We know that if a degree 5 polynomial is reducible, then it must be divisible by one of $\displaystyle x,x+1,x^2 + x + 1$, yes? Taking the product of these yields the polynomial $\displaystyle x^4 + x$ over $\displaystyle Z_2$. Each of the above 8 polynomials $\displaystyle p(x)$ satisfies $\displaystyle gcd(x^4 + x,p(x)) = 1$, hence all 8 must be irreducible, right?

So whats going on ?

5. Originally Posted by jamix
I used this formula to calculate the number of irreducible polynomials for $\displaystyle n = 5$. Using it we conclude that there are 6 irreducible polynomials of this degree.

The problem I have though, is that when I tried calculating these irreducibles, I obtained the following 8 polynomials:

$\displaystyle x^5 + x + 1$
$\displaystyle x^5 + x^2 + 1$
$\displaystyle x^5 + x^3 + 1$
$\displaystyle x^5 + x^3 + x^2 + x + 1$
$\displaystyle x^5 + x^4 + 1$
$\displaystyle x^5 + x^4 + x^2 + x + 1$
$\displaystyle x^5 + x^4 + x^3 + x + 1$
$\displaystyle x^5 + x^4 + x^3 + x^2 + 1$

We know that if a degree 5 polynomial is reducible, then it must be divisible by one of $\displaystyle x,x+1,x^2 + x + 1$, yes?
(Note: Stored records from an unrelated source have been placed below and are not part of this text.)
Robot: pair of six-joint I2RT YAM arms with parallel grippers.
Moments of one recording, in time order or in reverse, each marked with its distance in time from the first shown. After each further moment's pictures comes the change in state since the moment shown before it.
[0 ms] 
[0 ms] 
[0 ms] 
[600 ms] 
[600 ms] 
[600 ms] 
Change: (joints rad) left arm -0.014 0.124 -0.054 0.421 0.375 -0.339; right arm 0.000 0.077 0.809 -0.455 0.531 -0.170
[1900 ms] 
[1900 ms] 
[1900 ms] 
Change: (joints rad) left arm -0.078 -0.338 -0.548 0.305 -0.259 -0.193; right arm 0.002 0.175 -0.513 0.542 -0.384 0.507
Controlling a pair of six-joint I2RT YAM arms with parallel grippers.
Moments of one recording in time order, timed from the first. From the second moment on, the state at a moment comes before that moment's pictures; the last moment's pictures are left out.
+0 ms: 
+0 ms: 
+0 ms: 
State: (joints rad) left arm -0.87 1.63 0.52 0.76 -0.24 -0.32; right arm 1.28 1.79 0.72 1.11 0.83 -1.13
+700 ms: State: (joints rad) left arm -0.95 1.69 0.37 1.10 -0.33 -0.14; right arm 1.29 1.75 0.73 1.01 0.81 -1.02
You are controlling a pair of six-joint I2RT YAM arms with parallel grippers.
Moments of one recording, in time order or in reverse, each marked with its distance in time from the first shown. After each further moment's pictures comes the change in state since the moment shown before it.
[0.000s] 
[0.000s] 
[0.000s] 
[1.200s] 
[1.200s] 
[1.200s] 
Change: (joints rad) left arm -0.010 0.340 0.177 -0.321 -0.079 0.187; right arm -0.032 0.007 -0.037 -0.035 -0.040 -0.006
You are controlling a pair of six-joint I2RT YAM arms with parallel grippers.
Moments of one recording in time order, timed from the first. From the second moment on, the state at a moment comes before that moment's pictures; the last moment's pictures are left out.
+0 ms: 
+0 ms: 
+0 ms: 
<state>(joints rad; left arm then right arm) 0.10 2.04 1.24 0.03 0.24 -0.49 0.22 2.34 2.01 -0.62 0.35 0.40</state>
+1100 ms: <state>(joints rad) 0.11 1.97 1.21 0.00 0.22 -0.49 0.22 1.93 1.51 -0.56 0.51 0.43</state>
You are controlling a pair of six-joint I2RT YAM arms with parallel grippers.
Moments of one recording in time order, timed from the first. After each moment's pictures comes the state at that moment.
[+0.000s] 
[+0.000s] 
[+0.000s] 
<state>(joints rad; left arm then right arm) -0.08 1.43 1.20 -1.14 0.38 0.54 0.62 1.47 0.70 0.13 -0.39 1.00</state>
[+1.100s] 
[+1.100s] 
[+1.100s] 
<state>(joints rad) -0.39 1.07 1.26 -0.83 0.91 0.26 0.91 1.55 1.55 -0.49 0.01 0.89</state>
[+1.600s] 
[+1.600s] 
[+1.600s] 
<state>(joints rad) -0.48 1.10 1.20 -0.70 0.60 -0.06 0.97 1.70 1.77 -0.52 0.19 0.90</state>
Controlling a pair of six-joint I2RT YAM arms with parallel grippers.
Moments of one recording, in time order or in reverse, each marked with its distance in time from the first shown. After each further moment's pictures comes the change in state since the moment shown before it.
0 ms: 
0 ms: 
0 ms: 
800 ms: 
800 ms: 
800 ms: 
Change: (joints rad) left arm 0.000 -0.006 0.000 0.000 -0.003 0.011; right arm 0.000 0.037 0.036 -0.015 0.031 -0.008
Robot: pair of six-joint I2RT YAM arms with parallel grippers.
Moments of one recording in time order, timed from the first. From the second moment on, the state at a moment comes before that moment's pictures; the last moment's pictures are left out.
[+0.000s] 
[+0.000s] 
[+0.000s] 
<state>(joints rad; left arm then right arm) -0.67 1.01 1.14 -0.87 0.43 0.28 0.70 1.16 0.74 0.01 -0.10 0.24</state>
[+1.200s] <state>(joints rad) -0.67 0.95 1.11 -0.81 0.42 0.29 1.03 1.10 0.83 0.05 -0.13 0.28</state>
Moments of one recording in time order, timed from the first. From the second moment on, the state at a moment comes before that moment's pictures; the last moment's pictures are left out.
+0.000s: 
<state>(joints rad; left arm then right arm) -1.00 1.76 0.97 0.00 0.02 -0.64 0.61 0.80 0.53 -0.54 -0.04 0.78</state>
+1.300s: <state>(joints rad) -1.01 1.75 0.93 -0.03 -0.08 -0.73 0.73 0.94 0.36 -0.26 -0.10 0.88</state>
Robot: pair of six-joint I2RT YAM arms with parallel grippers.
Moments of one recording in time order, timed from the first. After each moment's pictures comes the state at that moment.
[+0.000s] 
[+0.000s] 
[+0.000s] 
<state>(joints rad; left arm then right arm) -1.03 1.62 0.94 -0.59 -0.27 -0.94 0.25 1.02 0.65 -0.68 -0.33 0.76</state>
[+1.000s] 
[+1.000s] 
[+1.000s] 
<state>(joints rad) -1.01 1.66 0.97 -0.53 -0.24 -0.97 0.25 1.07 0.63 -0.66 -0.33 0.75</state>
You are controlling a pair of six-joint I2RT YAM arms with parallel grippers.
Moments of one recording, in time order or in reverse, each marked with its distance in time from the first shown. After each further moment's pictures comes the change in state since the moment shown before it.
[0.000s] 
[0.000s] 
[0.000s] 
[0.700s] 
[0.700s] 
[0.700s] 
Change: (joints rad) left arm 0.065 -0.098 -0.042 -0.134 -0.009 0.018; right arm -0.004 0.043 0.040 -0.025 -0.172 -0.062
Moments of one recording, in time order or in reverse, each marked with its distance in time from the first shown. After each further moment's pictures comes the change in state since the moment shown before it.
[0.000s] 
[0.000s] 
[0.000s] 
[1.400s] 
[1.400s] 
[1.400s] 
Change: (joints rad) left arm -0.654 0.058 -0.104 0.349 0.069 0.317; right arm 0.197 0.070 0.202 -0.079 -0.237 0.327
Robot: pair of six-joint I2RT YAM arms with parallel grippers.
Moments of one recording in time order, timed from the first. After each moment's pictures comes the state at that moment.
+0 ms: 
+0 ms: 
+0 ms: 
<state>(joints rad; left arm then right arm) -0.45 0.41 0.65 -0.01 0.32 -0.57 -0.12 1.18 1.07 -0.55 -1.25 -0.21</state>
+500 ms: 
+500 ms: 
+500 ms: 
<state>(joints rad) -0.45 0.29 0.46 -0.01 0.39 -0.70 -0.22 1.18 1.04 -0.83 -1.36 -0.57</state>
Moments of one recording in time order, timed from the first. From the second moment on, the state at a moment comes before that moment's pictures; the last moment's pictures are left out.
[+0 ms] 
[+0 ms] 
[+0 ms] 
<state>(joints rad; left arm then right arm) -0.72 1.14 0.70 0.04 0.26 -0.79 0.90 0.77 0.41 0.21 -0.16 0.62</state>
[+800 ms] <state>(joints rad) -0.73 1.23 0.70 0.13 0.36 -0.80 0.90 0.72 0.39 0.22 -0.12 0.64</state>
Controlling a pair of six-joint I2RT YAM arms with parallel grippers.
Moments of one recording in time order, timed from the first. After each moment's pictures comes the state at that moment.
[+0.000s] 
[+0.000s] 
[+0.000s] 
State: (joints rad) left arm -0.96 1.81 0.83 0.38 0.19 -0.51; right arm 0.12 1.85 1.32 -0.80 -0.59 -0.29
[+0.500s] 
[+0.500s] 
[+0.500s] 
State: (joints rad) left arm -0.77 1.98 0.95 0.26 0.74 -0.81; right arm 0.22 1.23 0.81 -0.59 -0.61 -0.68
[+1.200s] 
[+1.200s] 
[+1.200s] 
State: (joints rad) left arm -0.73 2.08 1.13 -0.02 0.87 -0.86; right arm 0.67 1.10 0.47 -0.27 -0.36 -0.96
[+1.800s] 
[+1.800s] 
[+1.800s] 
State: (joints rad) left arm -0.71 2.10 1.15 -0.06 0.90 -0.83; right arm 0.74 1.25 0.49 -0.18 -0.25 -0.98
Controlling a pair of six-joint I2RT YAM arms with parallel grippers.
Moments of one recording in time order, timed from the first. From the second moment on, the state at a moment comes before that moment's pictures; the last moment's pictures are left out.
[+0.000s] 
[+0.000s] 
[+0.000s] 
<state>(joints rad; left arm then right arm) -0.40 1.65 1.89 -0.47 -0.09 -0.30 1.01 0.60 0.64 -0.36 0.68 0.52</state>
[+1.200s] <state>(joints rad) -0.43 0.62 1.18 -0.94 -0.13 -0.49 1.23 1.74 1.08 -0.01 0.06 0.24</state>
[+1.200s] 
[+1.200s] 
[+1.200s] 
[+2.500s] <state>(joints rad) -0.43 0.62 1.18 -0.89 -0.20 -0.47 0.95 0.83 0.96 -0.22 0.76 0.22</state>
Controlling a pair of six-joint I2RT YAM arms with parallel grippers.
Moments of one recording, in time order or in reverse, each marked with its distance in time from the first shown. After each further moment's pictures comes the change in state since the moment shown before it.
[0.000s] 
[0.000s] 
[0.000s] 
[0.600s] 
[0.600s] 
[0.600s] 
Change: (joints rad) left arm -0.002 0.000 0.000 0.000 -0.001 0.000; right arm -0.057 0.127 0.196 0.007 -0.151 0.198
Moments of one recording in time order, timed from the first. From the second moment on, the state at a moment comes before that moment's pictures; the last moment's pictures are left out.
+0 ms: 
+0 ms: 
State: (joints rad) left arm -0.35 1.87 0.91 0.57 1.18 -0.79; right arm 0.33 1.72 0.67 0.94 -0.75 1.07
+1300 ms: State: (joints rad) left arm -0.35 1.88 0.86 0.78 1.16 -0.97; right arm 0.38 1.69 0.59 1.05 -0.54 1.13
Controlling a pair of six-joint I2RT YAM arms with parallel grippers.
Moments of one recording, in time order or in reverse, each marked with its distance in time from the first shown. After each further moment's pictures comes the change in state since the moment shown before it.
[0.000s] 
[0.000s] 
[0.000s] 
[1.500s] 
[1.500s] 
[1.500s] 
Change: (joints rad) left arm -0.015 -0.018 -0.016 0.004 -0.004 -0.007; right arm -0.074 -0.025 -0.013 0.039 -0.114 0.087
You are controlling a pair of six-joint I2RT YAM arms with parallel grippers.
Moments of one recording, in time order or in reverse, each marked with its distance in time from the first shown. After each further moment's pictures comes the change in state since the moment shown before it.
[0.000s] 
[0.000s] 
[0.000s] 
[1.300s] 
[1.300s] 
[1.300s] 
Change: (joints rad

Taking the product of these yields the polynomial $\displaystyle x^4 + x$ over $\displaystyle Z_2$. Each of the above 8 polynomials $\displaystyle p(x)$ satisfies $\displaystyle gcd(x^4 + x,p(x)) = 1$, hence all 8 must be irreducible, right?

So whats going on ?
no! two of them are not irreducible: $\displaystyle x^5 + x + 1=(x^2+x+1)(x^3 + x^2 + 1)$ and $\displaystyle x^5 + x^4 + 1 = (x^2+x+1)(x^3+x+1).$